The enforcement mechanism depends on many moving parts, so I suggest checking all of them.

If all of this is in place, please provide runsc debug logs, details on how you installed gVisor within the Kubernetes cluster (runsc flags etc.), systemd version (systemd --version), cgroup version (output of cat /proc/mounts), which cgroup controllers are enabled (cat /sys/fs/cgroup/cgroup.controllers).

Also please check #10371 which was filed recently after this issue and looks quite similar.

chivalryq commented 4 months ago

@EtiennePerot Thanks for replying!
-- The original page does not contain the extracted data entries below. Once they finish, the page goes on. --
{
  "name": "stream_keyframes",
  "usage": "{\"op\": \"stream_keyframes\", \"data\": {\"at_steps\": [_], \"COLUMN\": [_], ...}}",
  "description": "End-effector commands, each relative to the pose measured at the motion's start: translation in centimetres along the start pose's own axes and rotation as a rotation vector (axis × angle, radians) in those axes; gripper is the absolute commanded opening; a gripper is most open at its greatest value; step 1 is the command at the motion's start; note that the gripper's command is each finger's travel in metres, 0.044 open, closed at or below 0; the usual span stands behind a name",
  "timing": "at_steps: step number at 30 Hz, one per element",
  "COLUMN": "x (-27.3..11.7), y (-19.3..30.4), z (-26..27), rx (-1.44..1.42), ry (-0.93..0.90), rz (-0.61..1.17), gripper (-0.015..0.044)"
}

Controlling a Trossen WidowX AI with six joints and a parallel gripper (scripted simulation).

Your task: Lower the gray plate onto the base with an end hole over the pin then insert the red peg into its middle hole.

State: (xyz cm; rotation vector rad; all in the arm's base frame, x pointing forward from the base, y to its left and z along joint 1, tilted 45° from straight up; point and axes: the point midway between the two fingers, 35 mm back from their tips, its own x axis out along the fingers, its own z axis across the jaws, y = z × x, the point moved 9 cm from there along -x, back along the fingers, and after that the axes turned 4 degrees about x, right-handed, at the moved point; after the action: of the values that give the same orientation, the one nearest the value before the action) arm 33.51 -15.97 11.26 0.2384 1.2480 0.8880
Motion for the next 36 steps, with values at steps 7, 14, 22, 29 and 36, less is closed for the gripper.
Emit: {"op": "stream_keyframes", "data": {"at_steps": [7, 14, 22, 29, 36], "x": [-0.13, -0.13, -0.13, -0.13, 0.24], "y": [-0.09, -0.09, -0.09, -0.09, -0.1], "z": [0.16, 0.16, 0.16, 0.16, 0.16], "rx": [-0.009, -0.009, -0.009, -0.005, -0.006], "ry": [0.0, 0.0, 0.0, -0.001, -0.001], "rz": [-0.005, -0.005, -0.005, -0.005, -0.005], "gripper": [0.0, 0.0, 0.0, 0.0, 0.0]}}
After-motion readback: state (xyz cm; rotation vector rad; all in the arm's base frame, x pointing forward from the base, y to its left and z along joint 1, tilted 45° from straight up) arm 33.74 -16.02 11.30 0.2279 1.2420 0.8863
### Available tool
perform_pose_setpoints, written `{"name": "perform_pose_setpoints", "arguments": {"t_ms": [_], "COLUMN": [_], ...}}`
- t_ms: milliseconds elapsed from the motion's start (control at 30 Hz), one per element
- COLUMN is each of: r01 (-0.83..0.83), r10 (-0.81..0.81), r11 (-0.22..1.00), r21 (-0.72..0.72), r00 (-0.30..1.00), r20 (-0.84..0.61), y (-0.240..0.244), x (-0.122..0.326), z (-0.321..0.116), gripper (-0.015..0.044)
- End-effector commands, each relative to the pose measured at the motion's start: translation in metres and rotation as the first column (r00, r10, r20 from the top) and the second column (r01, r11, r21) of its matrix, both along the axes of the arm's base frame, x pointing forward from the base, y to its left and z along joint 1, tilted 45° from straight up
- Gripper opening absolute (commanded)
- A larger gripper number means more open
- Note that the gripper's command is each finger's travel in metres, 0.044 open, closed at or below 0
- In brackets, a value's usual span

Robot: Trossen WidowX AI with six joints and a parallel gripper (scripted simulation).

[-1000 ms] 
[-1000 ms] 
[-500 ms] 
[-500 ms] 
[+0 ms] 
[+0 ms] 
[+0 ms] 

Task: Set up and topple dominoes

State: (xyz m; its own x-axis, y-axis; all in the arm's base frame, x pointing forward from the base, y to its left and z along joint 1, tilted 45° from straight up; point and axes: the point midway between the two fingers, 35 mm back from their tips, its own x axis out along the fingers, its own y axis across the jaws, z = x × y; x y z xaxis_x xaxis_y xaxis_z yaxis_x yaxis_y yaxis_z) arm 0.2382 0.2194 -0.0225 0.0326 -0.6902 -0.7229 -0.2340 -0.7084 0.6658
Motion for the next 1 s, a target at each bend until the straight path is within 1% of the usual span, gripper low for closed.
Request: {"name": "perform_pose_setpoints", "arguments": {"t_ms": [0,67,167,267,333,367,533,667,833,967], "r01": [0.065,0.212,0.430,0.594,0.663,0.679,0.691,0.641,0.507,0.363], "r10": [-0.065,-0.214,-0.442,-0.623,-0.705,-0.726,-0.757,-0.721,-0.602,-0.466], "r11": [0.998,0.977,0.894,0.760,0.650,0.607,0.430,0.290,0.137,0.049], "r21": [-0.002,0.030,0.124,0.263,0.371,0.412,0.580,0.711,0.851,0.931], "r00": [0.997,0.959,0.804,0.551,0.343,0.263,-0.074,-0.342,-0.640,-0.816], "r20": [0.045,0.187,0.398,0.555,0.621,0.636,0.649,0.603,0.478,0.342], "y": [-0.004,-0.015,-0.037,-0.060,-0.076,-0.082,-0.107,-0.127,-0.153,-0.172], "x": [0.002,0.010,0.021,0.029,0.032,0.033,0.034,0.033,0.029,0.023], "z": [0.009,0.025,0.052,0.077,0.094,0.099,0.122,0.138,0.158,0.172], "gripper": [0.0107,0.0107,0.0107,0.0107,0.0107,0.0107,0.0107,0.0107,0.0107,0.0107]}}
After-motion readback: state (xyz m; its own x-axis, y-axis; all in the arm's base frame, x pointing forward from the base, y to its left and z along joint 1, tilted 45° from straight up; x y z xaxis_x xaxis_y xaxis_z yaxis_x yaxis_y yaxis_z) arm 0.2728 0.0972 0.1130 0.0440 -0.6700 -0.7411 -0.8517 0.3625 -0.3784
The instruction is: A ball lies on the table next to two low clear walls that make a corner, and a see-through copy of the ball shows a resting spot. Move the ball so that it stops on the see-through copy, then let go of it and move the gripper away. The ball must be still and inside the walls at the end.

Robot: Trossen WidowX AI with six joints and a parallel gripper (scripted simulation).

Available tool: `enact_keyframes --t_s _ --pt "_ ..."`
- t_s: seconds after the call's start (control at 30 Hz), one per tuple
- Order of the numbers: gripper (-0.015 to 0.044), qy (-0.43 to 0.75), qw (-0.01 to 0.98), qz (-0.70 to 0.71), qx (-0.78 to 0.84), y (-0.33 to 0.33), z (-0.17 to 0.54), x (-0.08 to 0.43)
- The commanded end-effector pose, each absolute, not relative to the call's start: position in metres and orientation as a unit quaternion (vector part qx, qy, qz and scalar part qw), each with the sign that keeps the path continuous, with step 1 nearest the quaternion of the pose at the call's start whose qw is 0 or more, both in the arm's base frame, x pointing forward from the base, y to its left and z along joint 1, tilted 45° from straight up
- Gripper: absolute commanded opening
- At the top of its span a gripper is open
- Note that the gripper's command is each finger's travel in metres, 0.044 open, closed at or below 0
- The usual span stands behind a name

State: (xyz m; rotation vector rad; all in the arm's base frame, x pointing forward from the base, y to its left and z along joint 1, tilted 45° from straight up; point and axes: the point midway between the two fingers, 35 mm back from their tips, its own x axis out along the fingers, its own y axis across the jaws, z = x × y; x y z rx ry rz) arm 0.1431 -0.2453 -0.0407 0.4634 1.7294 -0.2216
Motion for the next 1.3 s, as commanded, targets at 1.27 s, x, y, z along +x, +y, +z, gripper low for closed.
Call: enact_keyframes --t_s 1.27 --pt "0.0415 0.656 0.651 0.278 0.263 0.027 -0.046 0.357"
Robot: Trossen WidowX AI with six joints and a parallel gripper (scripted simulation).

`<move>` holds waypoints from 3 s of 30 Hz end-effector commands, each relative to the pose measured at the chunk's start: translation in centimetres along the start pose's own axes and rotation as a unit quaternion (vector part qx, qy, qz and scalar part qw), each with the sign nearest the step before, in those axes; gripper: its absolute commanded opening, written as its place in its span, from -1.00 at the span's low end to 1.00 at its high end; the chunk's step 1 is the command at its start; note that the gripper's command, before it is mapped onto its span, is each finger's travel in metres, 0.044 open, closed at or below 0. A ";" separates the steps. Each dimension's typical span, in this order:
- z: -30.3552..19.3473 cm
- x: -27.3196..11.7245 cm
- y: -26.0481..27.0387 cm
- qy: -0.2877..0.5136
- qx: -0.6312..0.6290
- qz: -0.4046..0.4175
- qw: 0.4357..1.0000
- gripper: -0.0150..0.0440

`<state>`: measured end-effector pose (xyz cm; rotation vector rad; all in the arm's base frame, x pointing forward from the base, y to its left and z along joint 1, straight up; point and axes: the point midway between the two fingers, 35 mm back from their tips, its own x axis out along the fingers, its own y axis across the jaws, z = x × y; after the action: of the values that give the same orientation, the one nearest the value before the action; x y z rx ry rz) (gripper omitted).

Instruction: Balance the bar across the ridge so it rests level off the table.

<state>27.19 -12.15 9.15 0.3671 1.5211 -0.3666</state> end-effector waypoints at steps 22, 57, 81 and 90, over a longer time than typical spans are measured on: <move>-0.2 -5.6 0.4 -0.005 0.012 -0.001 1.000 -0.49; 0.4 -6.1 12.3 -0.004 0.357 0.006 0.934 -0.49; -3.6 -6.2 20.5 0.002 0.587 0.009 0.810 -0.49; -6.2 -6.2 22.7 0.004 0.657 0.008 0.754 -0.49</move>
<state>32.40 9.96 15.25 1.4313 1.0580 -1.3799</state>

We have found the problem thanks to @charlie0129.

It ends up with that we didn't configure gvisor to use systemd-cgroup which is our cgroup manager in the cluster. After add systemd-cgroup and upgrade the gvisor to the latest version, the OOM pod is properly killed by Linux. If I understand it correctly the default option is to use cgroupfs which is not the mainstream. Would it be better to move to systemd-cgroup as a defualt?

But I don't seem to find any related document/FAQs about cgroup manager. Forgive me if I miss it. And if there is truly not any of them. It would be kind to mention it somewhere in document.

EtiennePerot commented 4 months ago

Would it be better to move to systemd-cgroup as a default?

See discussion on https://github.com/google/gvisor/issues/10371 on this. Apparently runc's default behavior is also systemd-group=false, and runsc needs to match runc behavior in order to remain a drop-in replacement for it. But +1 on the need for documentation.